– Не хуже тебя. – Он повернулся сначала в одну сторону, потом в другую и подошел к окну, где под кружевными занавесками плясали вечные огоньки автомобильного потока.
– Не стану говорить, чтобы ты ушел, – сказала я.
Он по-прежнему стоял ко мне спиной и лишь поднял голову.
– Я слишком одинока! Слишком очарована! – последовало мое признание. – Будь я помоложе, я бы пустилась удирать без оглядки от призрака, вопя что есть мочи! Поверив, что передо мной действительно призрак, всем своим суеверным сердцем католички. Но теперь?
Он продолжал слушать.
Руки у меня сильно тряслись. Это было невыносимо. Я выдвинула стул из-за стола, опустилась на него и откинулась на спинку. Люстра отражалась в отполированной столешнице размытым кругом, а вокруг выстроились как на параде стулья в стиле Чиппендейл.
– Я чересчур любопытна, – сказала я, – чересчур беспечна и полна отчаяния. – Я постаралась говорить твердо и в то же время не повышать тона. – Не могу найти слова.
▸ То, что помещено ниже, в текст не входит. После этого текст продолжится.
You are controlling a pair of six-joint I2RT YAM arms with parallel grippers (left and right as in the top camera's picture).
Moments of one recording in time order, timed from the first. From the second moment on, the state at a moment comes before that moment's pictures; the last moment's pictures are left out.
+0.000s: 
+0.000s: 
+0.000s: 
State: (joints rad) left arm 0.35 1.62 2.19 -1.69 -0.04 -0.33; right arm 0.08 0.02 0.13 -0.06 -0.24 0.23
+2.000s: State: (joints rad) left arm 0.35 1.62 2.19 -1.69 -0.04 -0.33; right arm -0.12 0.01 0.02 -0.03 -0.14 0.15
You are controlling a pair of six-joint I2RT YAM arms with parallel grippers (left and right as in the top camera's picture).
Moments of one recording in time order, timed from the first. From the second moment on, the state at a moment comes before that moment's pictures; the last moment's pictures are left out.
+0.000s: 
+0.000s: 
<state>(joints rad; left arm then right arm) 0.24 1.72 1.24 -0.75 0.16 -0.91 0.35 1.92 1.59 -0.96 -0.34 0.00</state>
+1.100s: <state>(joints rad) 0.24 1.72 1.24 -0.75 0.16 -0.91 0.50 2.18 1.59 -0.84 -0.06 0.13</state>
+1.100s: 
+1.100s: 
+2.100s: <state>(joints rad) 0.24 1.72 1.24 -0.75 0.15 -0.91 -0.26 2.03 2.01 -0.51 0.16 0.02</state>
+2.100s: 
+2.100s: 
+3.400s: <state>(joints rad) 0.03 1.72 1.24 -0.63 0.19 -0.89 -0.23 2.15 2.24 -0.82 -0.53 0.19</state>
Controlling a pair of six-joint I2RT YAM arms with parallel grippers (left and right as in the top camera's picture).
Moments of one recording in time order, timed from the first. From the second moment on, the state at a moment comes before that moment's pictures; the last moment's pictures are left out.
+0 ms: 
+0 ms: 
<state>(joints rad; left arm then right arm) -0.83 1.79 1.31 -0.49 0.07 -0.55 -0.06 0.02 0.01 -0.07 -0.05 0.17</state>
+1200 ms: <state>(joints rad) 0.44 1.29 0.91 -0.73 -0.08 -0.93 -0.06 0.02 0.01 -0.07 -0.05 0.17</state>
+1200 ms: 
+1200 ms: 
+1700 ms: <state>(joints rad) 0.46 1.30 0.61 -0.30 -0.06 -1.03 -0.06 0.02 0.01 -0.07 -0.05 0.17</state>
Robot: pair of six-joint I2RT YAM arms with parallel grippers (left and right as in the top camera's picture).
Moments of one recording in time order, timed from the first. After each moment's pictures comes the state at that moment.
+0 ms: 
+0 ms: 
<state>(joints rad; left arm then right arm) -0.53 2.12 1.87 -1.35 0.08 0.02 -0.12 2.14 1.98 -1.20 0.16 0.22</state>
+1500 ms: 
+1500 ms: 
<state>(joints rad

Сядь! Сядь, положи скрипку и расскажи, чего ты хочешь. Зачем ты ко мне приходишь?
Он не ответил.
– Ты сам-то знаешь, кто ты такой? – спросила я.
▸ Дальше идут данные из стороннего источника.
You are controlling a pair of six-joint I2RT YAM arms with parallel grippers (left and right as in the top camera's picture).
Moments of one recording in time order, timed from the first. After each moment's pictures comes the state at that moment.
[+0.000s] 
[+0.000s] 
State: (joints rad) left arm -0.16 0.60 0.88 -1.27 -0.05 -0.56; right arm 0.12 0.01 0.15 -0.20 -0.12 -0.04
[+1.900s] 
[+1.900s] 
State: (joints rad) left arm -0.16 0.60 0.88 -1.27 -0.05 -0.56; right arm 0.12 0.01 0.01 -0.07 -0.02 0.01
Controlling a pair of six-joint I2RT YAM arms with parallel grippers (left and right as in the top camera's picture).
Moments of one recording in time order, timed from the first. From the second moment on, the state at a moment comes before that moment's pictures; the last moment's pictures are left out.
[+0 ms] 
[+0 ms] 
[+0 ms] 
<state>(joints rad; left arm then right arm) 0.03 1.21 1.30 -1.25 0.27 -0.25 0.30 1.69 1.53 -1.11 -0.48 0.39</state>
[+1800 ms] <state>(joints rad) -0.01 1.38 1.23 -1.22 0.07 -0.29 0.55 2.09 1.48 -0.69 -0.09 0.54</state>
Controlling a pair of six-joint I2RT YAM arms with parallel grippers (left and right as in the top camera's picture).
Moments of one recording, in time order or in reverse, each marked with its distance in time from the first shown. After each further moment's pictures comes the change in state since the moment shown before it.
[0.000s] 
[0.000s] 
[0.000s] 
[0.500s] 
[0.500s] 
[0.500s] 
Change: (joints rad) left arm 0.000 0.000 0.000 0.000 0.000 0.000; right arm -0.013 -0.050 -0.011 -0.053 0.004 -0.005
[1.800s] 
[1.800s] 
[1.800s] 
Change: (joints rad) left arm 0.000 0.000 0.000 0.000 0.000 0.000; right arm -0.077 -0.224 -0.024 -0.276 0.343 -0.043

Он повернулся в ярости и подошел к столу. Да, он обладал тем самым магнетизмом Оливье из старого фильма, весь состоя из контрастов белого и черного, воплощение зла. И рот у него такой же большой, только губы полнее!
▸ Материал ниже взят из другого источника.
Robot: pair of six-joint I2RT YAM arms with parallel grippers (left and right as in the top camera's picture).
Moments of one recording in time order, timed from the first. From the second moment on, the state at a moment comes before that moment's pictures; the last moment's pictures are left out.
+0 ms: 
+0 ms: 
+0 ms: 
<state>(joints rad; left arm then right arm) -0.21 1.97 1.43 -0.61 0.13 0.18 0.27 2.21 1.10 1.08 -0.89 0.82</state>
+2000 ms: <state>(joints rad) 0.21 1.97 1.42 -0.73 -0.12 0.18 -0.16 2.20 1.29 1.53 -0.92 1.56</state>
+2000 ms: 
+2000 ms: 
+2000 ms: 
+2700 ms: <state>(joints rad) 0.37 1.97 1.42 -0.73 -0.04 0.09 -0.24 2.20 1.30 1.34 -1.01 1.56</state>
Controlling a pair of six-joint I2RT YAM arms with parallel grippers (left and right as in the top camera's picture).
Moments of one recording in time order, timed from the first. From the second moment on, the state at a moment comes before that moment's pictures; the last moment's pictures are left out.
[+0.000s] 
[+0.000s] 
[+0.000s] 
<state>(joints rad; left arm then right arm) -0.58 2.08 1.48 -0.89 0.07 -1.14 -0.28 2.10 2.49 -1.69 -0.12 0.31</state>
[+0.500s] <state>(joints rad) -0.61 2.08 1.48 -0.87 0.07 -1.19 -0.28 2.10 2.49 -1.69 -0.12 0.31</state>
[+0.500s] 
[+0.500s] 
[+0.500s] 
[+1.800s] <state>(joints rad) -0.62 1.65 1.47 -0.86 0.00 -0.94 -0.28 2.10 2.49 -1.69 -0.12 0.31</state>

– Перестань думать о другом! – прошептал он.
– Это кино, образ.
– Да знаю я, что это, или ты считаешь меня дураком? Взгляни на меня. Я перед тобой! Фильм старый, его создатель мертв, актер давно превратился в прах, а я здесь, с тобой.
– Я знаю, кто ты, я тебе уже говорила.
– Нельзя ли поточнее? – Он наклонил голову набок, слегка прикусил губу и обхватил обеими руками смычок и гриф скрипки.
Нас разделяло всего несколько футов. Я хорошо разглядела деревянную поверхность скрипки, покрытую толстым слоем лака. Страдивари. Как часто я слышала это слово, и вот эта скрипка у него в руках, этот зловещий и священный инструмент, он просто держит его в руках, и свет отражается от плавных изгибов корпуса, как от настоящей скрипки.
– Ну что? – сказал он. – Хочешь потрогать ее или послушать? Ты ведь сама прекрасно знаешь, что не умеешь играть. Даже Страдивари не скрыл бы твоих несчастных потуг! В твоих руках скрипка бы просто визжала, а ты могла бы тогда в ярости ее расколотить.
– Ты хочешь, чтобы я…
– Ничего подобного, – поспешно произнес он, – просто хочу напомнить, что у тебя нет таланта, а только одно желание, только одна жажда.
– Жажда, вот как? Значит, ты жажду хотел поместить в души тех, кто слушал тебя в часовне? Ты жажду хотел породить? Ты думаешь, что Бетховен…
– Не говори о нем.
– Говорю и буду говорить. Ты думаешь, что его музыка порождает жажду…
Он подошел к столу, переложив скрипку в левую руку, а правую опустил на стол рядом со мной. Я подумала, что его длинные волосы сейчас коснутся моего лица. Я не уловила никакого запаха от его одежды, даже запаха пыли.
Я сглотнула, и перед глазами вновь все поплыло. Пуговицы, лиловый галстук, блестящая скрипка. Все это призраки – и одежда, и инструмент…
– Ты права. Итак, что же я собой представляю? Каково твое благочестивое мнение обо мне – ты хотела его высказать, когда я тебя перебил.
– Ты словно больной, – сказала я. – Ты нуждаешься во мне, потому что страдаешь!